↓↓↓

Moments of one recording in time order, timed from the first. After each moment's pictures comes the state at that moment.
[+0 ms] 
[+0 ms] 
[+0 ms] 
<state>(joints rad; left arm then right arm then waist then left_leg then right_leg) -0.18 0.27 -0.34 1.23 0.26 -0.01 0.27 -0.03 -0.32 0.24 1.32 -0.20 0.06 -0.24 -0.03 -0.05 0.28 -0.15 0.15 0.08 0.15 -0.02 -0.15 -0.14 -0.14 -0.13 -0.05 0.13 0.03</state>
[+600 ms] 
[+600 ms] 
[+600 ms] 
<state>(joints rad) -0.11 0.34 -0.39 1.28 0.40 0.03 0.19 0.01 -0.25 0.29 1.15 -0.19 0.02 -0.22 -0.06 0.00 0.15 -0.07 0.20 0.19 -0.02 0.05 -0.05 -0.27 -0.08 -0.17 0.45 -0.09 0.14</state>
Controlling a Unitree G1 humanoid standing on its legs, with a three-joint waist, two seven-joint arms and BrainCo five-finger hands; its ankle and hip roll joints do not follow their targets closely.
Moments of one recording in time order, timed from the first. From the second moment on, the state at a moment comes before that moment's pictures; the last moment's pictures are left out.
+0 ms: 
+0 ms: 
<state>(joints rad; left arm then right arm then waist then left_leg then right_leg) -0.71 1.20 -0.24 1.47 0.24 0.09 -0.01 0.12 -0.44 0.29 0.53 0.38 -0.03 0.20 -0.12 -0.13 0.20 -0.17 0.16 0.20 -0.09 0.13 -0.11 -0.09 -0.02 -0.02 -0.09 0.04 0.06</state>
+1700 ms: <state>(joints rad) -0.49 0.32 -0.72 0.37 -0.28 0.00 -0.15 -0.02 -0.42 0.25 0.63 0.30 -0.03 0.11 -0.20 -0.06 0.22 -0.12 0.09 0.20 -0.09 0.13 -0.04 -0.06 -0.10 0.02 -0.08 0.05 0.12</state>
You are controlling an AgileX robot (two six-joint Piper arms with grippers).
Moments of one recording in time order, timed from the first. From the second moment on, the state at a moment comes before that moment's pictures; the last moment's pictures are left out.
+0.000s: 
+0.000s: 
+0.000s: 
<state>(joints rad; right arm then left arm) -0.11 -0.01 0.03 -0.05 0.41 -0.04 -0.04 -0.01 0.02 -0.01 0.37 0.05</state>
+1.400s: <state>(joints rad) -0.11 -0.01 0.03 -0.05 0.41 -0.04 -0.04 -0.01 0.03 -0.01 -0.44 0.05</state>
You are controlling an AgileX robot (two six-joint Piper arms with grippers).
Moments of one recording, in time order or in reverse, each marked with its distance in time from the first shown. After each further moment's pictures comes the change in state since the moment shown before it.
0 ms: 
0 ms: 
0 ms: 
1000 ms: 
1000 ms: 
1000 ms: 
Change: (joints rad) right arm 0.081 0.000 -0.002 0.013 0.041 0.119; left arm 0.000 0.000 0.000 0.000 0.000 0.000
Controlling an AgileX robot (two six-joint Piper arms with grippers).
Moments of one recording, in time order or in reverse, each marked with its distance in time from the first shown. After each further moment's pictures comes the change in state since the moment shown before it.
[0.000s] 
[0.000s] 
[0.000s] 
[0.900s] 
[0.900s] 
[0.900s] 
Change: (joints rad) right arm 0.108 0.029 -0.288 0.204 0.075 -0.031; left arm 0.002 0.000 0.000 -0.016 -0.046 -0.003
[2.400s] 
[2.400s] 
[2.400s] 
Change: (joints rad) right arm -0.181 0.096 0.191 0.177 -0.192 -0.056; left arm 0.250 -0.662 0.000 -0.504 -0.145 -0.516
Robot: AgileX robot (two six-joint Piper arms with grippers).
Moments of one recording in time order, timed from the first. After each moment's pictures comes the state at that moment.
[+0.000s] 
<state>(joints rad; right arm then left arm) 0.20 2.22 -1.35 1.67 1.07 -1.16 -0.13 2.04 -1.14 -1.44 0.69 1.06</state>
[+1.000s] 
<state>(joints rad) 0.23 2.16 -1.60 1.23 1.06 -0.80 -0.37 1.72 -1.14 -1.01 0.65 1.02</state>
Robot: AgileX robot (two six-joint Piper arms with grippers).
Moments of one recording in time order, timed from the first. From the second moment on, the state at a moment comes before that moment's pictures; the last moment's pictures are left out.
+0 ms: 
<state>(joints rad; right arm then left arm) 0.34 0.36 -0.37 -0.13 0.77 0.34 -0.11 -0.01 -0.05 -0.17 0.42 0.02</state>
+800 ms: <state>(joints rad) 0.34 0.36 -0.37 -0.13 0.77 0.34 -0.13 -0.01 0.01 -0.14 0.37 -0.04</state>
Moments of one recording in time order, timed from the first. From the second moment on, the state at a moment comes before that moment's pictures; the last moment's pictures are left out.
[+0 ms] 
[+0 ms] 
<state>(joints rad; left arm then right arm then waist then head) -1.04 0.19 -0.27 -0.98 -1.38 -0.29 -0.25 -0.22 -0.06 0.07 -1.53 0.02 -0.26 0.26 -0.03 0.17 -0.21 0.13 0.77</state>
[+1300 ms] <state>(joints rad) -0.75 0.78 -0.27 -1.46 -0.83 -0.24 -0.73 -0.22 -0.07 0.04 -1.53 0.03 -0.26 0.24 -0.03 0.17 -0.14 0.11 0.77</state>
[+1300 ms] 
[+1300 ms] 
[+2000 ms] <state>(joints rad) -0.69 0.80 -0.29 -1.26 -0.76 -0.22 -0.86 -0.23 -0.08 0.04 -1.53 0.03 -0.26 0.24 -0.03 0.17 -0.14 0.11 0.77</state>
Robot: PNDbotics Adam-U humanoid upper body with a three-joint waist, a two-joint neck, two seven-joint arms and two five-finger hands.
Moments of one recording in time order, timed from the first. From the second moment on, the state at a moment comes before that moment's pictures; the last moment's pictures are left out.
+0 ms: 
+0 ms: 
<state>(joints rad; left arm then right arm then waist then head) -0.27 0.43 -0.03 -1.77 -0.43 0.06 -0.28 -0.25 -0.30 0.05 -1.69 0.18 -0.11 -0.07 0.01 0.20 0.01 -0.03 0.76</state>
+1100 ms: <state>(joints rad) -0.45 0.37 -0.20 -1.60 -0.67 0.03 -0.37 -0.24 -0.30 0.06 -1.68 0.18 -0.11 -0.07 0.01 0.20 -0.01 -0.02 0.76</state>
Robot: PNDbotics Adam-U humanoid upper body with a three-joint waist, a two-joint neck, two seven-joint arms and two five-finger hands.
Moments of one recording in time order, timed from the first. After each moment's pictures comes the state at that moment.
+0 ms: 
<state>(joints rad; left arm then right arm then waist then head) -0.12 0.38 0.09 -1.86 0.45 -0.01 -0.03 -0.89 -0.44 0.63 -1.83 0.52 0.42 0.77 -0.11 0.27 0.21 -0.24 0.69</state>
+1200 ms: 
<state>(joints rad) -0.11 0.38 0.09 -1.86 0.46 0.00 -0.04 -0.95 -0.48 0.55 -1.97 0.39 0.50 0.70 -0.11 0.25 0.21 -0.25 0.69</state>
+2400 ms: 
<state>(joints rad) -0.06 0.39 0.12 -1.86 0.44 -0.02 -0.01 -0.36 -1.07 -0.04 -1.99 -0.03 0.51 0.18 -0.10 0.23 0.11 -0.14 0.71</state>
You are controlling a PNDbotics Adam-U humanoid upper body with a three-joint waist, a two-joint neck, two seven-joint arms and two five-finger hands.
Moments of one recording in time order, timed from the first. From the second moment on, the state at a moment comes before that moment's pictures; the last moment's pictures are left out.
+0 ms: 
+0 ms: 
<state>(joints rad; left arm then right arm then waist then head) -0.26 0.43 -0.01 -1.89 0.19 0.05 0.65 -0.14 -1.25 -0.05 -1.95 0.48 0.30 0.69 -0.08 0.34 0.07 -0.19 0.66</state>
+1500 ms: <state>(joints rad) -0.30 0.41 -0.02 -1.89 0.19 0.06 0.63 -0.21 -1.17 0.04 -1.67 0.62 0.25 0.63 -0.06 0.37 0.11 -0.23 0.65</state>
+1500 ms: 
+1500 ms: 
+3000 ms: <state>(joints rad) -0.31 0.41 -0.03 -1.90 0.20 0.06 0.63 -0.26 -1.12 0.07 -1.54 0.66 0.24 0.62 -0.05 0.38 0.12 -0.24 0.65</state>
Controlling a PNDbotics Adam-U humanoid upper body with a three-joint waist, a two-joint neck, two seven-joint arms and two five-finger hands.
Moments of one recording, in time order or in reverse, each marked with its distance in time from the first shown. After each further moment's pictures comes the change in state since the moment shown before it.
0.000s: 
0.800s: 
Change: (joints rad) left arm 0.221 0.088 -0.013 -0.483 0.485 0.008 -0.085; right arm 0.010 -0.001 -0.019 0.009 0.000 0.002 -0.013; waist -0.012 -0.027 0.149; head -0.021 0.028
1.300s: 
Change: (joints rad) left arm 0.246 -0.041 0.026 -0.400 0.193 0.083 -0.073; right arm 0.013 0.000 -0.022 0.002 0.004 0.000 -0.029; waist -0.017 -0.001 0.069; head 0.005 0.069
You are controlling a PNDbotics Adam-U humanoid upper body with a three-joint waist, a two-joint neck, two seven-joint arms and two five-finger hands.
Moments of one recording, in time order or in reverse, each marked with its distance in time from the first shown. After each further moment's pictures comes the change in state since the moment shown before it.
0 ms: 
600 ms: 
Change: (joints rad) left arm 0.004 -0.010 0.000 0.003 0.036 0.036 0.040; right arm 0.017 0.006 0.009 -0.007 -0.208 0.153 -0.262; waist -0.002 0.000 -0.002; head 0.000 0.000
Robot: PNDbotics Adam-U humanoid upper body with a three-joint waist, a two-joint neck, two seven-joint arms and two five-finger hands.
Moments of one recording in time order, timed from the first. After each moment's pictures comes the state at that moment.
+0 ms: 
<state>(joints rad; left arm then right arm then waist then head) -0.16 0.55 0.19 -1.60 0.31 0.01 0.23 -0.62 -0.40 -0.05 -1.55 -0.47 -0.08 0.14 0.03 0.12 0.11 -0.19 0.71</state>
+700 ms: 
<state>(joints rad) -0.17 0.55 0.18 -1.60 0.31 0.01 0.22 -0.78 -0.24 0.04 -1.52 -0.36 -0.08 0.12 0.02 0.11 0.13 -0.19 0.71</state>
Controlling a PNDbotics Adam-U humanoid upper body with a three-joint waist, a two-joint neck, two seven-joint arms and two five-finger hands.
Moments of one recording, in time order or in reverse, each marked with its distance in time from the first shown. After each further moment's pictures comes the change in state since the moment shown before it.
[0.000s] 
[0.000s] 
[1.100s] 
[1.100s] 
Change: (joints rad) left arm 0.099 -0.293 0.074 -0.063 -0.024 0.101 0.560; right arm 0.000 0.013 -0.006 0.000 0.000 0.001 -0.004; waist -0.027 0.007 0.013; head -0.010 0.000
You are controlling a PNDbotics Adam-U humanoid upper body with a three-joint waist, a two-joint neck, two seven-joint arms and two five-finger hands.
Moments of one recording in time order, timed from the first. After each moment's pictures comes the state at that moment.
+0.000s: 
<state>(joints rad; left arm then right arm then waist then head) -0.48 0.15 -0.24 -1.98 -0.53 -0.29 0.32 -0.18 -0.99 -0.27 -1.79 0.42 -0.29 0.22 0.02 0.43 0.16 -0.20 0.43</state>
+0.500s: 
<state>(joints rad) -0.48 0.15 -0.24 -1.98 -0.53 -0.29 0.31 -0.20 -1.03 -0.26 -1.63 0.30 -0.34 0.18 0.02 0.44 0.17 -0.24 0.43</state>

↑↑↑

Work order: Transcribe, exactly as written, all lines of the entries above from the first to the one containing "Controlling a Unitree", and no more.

Written answer:
Moments of one recording in time order, timed from the first. After each moment's pictures comes the state at that moment.
[+0 ms] 
[+0 ms] 
[+0 ms] 
<state>(joints rad; left arm then right arm then waist then left_leg then right_leg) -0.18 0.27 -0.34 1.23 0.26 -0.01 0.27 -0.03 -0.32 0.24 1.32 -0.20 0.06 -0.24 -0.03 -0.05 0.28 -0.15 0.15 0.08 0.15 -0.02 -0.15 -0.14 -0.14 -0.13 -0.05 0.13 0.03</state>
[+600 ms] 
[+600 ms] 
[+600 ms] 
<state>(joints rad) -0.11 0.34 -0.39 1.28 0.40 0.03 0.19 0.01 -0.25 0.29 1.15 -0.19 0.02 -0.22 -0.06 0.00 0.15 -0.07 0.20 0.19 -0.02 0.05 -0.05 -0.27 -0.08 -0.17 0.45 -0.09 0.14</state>
Controlling a Unitree G1 humanoid standing on its legs, with a three-joint waist, two seven-joint arms and BrainCo five-finger hands; its ankle and hip roll joints do not follow their targets closely.

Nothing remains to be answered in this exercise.